* **Task statement**
Using the entries below, quote exactly the span of lines that begins with the line containing "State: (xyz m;" and ends with the final line.

——————

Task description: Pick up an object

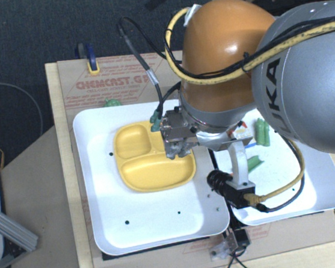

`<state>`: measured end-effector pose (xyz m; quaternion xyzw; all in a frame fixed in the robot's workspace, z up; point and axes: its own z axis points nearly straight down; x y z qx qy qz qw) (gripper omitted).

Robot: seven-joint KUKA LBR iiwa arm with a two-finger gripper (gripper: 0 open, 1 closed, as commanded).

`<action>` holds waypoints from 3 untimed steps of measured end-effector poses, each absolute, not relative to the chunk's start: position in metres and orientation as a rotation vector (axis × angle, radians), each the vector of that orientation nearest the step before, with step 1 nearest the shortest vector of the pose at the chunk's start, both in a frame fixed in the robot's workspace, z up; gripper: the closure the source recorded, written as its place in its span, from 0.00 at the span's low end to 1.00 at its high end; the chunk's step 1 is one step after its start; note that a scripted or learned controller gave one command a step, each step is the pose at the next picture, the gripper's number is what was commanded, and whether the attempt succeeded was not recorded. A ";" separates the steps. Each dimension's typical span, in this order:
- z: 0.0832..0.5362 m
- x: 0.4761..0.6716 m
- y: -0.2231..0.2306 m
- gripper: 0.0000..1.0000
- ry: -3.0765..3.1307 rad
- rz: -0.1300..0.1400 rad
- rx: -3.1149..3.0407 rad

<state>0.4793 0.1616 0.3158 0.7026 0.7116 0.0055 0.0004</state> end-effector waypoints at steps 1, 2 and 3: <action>0.197 0.477 0.117 1.00 2.220 -0.021 2.232; 0.245 0.509 0.222 1.00 2.233 0.014 2.209; 0.428 0.494 0.170 1.00 2.214 0.027 2.217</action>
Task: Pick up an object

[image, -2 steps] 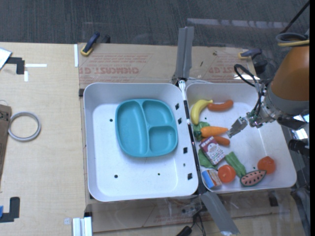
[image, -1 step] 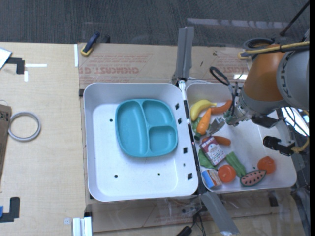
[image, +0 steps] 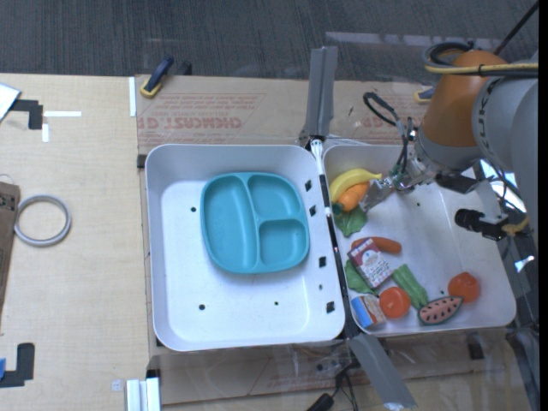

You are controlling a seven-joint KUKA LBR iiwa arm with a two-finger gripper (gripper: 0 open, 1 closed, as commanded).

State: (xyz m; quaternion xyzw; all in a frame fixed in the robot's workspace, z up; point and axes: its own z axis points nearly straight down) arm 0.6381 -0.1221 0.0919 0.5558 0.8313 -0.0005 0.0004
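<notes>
1. My hand (image: 377, 190) reaches into the right shallow white bin (image: 479, 319) from the right, low over its upper-left corner.
2. I cannot tell whether my hand is open or closed; the view is too small and cluttered there.
3. My hand sits right beside a yellow plastic banana (image: 353, 179) and an orange rounded toy piece (image: 350, 196), with a green leafy toy (image: 349, 222) just below them.
4. Lower in the same bin lie a red sausage-shaped toy (image: 383, 246), a red-and-white printed small carton (image: 372, 266), a green toy vegetable (image: 410, 284), 2 round red-orange toys (image: 395, 302) (image: 463, 286), a watermelon slice toy (image: 438, 310) and a small blue-topped container (image: 366, 312).
5. The left shallow white bin (image: 171, 315) holds a teal plastic divided plate (image: 253, 221) with 3 compartments.
6. On the pale wooden surface (image: 77, 298), well to the left, lies a grey roll of tape (image: 37, 219).
</notes>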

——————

* **Result of this task**
State: (xyz m; quaternion xyzw; all in a frame fixed in the robot's workspace, z up; point and axes: its own z axis points nearly straight down) arm 0.6381 -0.1221 0.0919 0.5558 0.8313 -0.0005 0.0004
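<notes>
1. My hand (image: 377, 190) reaches into the right shallow white bin (image: 479, 319) from the right, low over its upper-left corner.
2. I cannot tell whether my hand is open or closed; the view is too small and cluttered there.
3. My hand sits right beside a yellow plastic banana (image: 353, 179) and an orange rounded toy piece (image: 350, 196), with a green leafy toy (image: 349, 222) just below them.
4. Lower in the same bin lie a red sausage-shaped toy (image: 383, 246), a red-and-white printed small carton (image: 372, 266), a green toy vegetable (image: 410, 284), 2 round red-orange toys (image: 395, 302) (image: 463, 286), a watermelon slice toy (image: 438, 310) and a small blue-topped container (image: 366, 312).
5. The left shallow white bin (image: 171, 315) holds a teal plastic divided plate (image: 253, 221) with 3 compartments.
6. On the pale wooden surface (image: 77, 298), well to the left, lies a grey roll of tape (image: 37, 219).
</notes>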

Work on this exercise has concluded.